We develop a fitted value iteration (FVI) method to compute bicausal optimal transport (OT) where couplings have an adapted structure. Based on the dynamic programming formulation, FVI adopts a function class to approximate the value functions in bicausal OT. Under the concentrability condition and approximate completeness assumption, we prove the sample complexity using (local) Rademacher complexity. Furthermore, we demonstrate that multilayer neural networks with appropriate structures satisfy the crucial assumptions required in sample complexity proofs.
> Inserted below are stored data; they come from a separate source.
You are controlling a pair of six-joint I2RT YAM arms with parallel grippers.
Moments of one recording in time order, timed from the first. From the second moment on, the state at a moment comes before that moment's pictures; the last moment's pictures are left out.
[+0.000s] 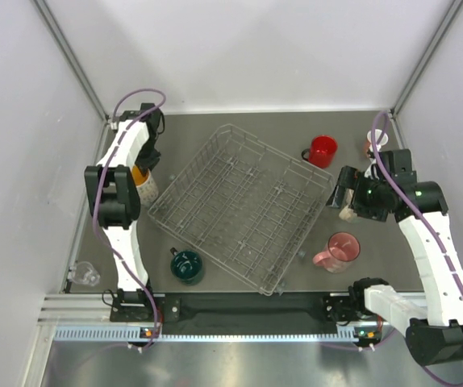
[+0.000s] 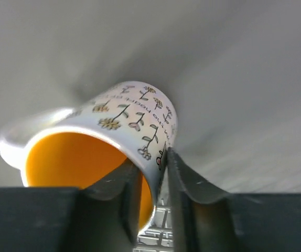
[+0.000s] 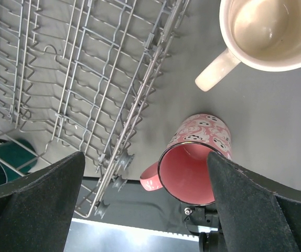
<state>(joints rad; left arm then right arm) -0.04 2.10 1.89 -1.18 -0.46 -0.85 0.12 0.99 1.19 -1.16 -0.13 0.39</state>
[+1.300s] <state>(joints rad) -0.02 1.36 1.67 -0.91 0.47 -1.44 0.29 1.05 1.21 -0.89 -0.51 0.36</state>
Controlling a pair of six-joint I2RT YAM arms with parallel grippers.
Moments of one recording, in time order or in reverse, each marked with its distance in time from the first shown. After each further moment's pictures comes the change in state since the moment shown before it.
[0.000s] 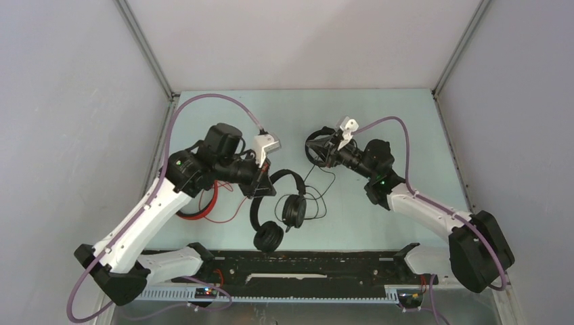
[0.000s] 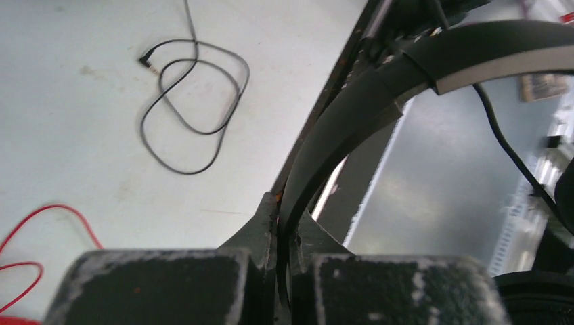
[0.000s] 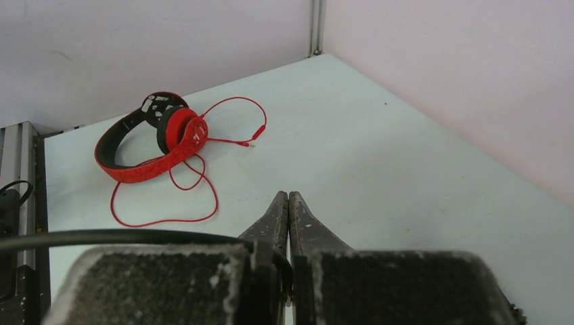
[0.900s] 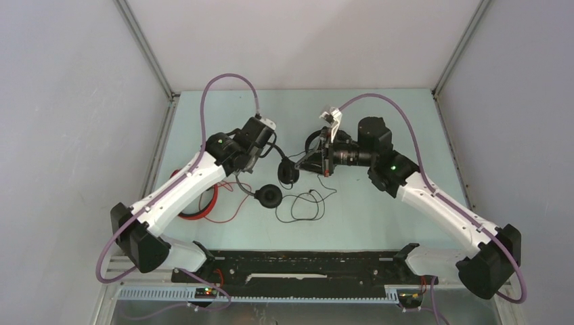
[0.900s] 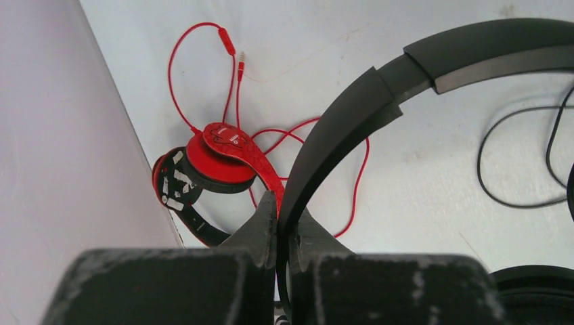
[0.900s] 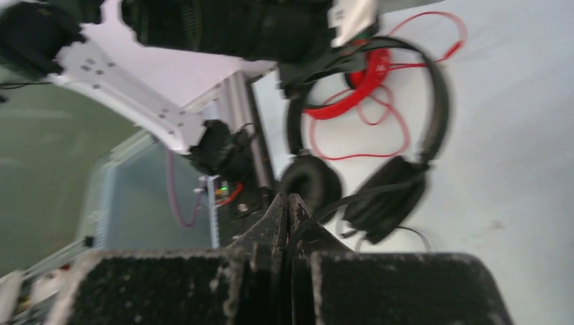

Numerical experiments reveal that FVI outperforms linear programming and adapted Sinkhorn methods in scalability as the time horizon increases, while still maintaining acceptable accuracy.

翻译：我们提出了一种拟合值迭代（FVI）方法来计算耦合具有适应结构的双因果最优输运（OT）。基于动态规划形式，FVI采用函数类逼近双因果OT中的值函数。在可集中性条件和近似完备性假设下，我们利用（局部）拉德马赫复杂度证明了样本复杂度。此外，我们证明了具有适当结构的多层神经网络满足样本复杂度证明所需的关键假设。数值实验表明，随着时间跨度的增加，FVI在可扩展性上优于线性规划和适应Sinkhorn方法，同时仍保持可接受的精度。